Per spiegare il concetto va fatto un piccolo passo indietro: ai suoi albori la computer grafica nell’animazione tradizionale veniva impiegata per animare principalmente gli sfondi, l’ambiente circostante; il primo e più chiaro esempio è quello di Basil l’Investigatopo del 1986, nella sequenza degli ingranaggi del Big Ben. Così è stato a venire per tutti gli anni novanta (si veda anche la famosa scena di ballo de La Bella e la Bestia) con una CG in linea di massima quasi mai troppo “invasiva” durante questo periodo, fino a quando con l’inizio del nuovo secolo gli americani non hanno calcato troppo la mano; in questo caso l’esempio in negativo è il Sinbad della Dreamworks (2003), un (brutto) film nel quale dei personaggi ancora in 2D convivono in un ambiente ormai interamente tridimensionale, rendendo tutto poco omogeneo e decretando la fine di quel tipo di animazione ibrida.
Quindi personaggi in animazione tradizionale, sfondi in CGI, dove si piazza Ronja in tutto questo? Semplice, Ronja è l’esatto opposto, personaggi in 3D (cel-shading) che si muovono in splendidi fondali disegnati, e questo cambia tutto. Se infatti nell’odierna animazione occidentale la regia è di tipo “cinematografico”, presa poi ad esempio anche da alcuni registi giapponesi (Shinji Aramaki in primis, talvolta Oshii e Otomo), in Sanzoku no musume Ronja la regia rimane tipicamente giapponese, statica, classica.

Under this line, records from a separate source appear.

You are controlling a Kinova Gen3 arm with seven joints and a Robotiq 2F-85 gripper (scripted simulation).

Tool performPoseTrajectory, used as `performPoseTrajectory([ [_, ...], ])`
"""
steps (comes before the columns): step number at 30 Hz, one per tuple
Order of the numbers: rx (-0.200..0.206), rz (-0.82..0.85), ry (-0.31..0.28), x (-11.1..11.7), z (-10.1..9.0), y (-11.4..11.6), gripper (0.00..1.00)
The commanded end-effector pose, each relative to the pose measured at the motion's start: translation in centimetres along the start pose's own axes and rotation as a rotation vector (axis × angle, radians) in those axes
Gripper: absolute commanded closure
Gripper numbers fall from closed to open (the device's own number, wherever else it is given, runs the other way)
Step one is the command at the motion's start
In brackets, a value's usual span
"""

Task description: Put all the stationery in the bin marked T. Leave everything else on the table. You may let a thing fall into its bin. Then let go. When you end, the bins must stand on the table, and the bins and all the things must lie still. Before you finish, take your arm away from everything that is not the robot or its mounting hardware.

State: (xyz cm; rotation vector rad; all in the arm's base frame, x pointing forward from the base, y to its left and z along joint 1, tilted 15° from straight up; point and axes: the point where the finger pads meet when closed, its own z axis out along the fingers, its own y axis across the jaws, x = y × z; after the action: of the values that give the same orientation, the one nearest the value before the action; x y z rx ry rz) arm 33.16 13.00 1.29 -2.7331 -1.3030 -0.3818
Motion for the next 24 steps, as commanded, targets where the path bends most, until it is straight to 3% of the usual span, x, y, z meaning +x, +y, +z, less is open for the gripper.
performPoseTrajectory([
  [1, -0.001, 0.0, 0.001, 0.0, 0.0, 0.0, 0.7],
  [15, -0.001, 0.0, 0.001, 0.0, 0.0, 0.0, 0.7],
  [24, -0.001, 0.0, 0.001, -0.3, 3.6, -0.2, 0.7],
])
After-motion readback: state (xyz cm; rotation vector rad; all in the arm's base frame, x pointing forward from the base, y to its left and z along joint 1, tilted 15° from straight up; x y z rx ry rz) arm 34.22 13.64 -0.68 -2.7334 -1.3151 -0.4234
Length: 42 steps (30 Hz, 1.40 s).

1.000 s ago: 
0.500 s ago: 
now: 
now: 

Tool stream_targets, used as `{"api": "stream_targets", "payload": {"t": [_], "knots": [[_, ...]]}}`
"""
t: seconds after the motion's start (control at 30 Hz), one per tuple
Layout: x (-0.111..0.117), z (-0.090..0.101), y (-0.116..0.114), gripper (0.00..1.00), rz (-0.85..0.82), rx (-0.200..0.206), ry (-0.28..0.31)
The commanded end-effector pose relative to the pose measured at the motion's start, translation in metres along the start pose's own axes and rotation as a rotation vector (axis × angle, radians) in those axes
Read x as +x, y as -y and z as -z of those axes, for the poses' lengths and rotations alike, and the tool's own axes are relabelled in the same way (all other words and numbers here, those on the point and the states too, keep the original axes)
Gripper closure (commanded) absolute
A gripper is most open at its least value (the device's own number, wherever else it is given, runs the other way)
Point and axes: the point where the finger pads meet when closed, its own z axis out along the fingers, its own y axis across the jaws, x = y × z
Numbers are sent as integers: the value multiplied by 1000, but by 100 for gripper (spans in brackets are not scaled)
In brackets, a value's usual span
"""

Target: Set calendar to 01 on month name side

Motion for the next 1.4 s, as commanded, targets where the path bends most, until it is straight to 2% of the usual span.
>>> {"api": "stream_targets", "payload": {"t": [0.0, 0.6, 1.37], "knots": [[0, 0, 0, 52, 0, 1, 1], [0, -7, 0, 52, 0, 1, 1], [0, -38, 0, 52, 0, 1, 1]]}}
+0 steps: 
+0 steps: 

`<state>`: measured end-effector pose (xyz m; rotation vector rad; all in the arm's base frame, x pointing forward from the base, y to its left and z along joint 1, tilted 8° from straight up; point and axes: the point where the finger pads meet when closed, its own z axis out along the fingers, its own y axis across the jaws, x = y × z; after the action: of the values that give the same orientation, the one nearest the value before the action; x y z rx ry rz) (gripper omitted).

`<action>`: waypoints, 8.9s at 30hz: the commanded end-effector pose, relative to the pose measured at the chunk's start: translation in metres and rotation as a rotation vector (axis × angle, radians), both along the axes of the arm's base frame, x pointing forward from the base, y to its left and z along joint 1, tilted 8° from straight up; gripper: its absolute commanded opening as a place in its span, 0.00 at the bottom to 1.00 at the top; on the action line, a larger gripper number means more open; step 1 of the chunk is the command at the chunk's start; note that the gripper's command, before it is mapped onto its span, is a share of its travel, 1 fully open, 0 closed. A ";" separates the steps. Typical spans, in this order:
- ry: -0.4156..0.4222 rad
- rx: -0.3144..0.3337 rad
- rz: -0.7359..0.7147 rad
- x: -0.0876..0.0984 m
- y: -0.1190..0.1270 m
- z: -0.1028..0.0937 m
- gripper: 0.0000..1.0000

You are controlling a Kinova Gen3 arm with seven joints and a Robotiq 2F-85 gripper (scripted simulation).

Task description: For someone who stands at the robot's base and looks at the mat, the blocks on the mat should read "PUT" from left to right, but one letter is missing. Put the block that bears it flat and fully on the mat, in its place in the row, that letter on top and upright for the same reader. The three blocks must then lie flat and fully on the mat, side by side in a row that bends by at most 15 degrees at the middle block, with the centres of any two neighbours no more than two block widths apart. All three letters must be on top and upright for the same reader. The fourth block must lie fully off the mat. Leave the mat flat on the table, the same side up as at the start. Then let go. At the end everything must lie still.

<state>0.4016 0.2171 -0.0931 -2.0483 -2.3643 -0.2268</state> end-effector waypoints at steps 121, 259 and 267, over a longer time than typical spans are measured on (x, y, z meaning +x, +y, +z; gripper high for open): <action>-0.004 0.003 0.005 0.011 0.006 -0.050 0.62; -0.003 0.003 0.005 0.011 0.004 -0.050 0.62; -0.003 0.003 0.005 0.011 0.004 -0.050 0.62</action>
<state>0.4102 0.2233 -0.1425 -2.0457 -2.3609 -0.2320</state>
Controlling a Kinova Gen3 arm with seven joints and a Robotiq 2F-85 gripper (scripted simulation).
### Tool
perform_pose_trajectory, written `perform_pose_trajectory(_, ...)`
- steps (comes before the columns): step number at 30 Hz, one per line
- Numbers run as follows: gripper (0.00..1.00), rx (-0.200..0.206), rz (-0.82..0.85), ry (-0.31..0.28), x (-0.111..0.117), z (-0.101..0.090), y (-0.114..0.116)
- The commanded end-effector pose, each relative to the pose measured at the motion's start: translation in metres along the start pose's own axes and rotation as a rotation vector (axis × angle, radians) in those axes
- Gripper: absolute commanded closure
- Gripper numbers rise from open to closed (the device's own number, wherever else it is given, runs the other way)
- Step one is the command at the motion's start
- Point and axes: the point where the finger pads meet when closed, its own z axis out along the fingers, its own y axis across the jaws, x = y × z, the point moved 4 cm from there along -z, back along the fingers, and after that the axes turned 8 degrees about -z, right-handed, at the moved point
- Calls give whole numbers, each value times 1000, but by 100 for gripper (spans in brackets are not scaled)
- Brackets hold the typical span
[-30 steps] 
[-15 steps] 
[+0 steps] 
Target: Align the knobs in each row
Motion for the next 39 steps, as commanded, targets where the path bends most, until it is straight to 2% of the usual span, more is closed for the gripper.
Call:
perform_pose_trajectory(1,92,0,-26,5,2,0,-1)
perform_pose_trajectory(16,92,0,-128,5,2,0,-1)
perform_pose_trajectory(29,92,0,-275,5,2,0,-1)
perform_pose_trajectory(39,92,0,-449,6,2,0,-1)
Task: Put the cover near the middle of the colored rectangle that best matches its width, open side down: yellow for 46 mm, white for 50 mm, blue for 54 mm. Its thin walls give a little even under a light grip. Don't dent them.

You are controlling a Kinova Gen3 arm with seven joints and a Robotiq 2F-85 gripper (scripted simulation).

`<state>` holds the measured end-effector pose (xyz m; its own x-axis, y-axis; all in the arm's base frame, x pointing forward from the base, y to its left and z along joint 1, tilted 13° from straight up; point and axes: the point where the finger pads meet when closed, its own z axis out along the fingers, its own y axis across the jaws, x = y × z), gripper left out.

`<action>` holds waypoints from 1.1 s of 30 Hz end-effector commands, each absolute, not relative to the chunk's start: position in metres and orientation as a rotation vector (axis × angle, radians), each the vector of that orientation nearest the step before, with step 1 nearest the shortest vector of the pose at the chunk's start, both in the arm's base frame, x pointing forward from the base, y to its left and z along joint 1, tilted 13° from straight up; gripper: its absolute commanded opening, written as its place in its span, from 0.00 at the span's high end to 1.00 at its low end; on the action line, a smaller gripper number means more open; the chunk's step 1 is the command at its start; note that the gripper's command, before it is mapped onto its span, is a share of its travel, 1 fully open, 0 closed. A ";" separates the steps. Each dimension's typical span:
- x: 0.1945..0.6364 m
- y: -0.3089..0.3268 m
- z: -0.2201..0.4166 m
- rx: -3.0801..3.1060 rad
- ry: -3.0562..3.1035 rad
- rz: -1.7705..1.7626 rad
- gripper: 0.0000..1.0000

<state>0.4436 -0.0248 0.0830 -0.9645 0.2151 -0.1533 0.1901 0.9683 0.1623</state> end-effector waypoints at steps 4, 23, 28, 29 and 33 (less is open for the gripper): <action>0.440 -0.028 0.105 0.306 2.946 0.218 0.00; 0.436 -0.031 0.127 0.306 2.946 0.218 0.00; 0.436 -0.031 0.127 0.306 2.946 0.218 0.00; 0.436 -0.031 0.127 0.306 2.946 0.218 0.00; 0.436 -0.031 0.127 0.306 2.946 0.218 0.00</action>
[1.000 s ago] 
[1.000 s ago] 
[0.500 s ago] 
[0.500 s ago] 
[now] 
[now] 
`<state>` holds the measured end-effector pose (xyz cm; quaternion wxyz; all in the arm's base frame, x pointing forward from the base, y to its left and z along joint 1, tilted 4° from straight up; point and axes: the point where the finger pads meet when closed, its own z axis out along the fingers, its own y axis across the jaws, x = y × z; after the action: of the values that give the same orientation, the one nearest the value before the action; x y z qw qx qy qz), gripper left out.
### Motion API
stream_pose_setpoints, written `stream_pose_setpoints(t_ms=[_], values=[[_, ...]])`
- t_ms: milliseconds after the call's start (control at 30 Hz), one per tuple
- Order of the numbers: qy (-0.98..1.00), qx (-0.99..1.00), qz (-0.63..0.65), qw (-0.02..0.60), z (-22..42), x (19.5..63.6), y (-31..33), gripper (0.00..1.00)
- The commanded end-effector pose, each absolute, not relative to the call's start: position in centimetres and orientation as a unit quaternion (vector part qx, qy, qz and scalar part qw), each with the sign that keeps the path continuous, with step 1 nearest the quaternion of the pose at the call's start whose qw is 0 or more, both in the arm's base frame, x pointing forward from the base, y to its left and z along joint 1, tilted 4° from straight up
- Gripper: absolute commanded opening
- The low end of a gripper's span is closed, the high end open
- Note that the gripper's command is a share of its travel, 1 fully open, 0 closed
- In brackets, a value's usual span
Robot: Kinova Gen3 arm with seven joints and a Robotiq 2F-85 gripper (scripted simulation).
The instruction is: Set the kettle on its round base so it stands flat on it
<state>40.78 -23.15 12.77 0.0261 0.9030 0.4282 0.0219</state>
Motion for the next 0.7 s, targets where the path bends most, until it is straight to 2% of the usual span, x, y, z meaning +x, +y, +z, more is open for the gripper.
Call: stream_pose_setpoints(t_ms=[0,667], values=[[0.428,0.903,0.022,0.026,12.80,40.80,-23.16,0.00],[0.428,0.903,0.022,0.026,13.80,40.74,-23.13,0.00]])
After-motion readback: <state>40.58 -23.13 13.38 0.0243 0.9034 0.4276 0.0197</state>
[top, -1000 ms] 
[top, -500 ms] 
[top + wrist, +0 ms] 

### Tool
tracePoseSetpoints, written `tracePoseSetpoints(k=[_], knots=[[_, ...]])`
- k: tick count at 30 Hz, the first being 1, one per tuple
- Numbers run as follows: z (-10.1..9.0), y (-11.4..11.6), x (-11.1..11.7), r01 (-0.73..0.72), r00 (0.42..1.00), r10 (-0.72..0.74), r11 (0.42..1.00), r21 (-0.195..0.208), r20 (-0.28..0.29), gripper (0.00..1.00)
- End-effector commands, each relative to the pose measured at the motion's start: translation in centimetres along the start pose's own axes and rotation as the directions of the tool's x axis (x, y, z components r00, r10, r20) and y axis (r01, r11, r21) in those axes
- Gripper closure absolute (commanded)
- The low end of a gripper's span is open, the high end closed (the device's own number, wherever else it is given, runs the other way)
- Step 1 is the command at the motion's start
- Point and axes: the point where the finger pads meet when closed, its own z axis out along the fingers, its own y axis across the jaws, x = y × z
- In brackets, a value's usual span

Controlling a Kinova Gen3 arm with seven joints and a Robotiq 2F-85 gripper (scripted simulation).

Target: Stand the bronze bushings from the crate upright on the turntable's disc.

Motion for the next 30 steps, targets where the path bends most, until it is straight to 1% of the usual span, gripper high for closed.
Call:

La forza di questa serie sta tutta qui, è innovativa quanto tradizionale, è realizzata in CGI ma vederla è esattamente come vedere un meisaku, un buon meisaku del XXI secolo, grazie anche ai personaggi ben realizzati e al sempre ottimo design di Katsuya Kondō, che al passaggio alla CGI non perde il suo inconfondibile stile, eppur sempre fresco e mai banale. Il risultato è armonioso, i personaggi sono vivi e vivono in questi bellissimi luoghi, luoghi che si imprimono nella nostra mente creando un affresco fantasioso quanto credibile, reale, divenendo a noi familiari in una manciata di episodi, dal castello al masso sul lago sul quale ama sdraiarsi Ronja, dalle cascate alla caverna dell'orso. Nulla da eccepire neanche sul discreto accompagnamento musicale ad opera di Satoshi Takebe, fedele a Gorō Miyazaki così come la cantante della opening (Haru no sakebi, “Grido della primavera”) Aoi Teshima, già ascoltata nei due precedenti film del regista.

 

Gorō Miyazaki ci dona un’opera animata dal gusto nostalgico nei contenuti quanto proiettata al futuro nei mezzi, e probabilmente nessuno al di fuori di lui poteva riuscirci. Sanzoku no musume Ronja dimostra che produzioni di questo tipo hanno ancora motivo di esistere sul percorso dell’innovazione della tradizione, restituendo per un paio di stagioni gli anime al suo naturale pubblico di riferimento, e a chi quel pubblico lo è stato, i quali non possono far altro che apprezzare.